### WHAT THE TASK ASKS
Lines holding the string "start": copy each one from the listing below.

### SOURCE DATA
________________________
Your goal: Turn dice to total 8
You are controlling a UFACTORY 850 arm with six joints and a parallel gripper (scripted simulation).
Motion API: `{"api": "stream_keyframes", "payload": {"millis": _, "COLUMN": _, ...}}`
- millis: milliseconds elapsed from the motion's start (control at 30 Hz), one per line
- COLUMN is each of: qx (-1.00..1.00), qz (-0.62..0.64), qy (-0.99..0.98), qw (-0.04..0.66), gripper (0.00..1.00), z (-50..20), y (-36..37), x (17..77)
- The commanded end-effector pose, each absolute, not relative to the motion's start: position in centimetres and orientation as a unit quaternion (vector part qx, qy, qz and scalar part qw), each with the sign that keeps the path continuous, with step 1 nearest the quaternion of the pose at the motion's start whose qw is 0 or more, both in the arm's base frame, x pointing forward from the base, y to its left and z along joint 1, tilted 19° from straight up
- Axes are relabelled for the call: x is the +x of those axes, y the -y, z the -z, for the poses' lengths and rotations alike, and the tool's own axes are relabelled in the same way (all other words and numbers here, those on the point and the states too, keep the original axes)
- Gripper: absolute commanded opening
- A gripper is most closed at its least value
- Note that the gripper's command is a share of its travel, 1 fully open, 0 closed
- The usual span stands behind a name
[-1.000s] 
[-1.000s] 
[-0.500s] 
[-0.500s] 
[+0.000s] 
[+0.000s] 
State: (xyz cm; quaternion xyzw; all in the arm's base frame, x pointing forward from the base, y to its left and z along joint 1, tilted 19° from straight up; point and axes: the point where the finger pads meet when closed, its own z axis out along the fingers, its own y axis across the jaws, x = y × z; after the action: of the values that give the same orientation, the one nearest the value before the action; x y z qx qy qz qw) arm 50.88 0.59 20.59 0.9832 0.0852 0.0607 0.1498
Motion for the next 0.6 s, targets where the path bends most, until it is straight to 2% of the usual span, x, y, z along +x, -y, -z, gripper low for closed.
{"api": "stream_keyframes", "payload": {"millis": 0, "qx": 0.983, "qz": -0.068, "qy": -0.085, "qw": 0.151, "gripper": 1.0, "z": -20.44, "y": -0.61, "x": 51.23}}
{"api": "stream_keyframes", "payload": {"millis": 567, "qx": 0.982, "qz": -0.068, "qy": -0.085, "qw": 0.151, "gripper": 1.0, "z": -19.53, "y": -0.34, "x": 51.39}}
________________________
### EXERCISE OUTPUT
- millis: milliseconds elapsed from the motion's start (control at 30 Hz), one per line
- The commanded end-effector pose, each absolute, not relative to the motion's start: position in centimetres and orientation as a unit quaternion (vector part qx, qy, qz and scalar part qw), each with the sign that keeps the path continuous, with step 1 nearest the quaternion of the pose at the motion's start whose qw is 0 or more, both in the arm's base frame, x pointing forward from the base, y to its left and z along joint 1, tilted 19° from straight up

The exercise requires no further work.